▶ [SUPPLIED INFORMATION]:
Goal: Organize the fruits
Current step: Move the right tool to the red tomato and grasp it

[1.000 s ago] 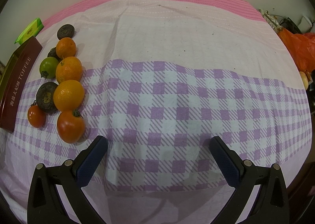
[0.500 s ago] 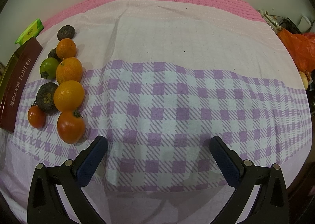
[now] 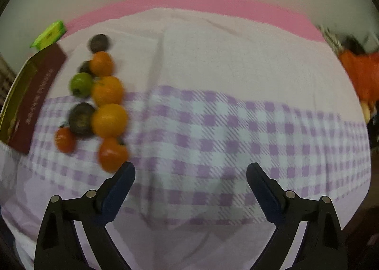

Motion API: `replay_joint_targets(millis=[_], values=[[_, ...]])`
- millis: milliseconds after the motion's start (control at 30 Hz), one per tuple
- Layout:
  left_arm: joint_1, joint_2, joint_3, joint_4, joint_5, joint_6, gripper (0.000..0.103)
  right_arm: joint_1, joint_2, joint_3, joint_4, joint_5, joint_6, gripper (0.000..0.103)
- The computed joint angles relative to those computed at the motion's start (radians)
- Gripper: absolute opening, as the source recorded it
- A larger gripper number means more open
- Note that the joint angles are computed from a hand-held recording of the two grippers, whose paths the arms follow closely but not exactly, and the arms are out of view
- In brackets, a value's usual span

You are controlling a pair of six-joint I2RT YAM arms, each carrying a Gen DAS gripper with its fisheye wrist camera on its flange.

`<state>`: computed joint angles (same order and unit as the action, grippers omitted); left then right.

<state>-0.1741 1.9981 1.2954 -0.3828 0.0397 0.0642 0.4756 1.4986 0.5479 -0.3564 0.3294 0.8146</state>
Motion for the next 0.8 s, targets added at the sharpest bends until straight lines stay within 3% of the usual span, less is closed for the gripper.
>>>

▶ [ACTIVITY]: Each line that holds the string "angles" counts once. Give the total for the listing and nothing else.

▶ [RESULT]: 3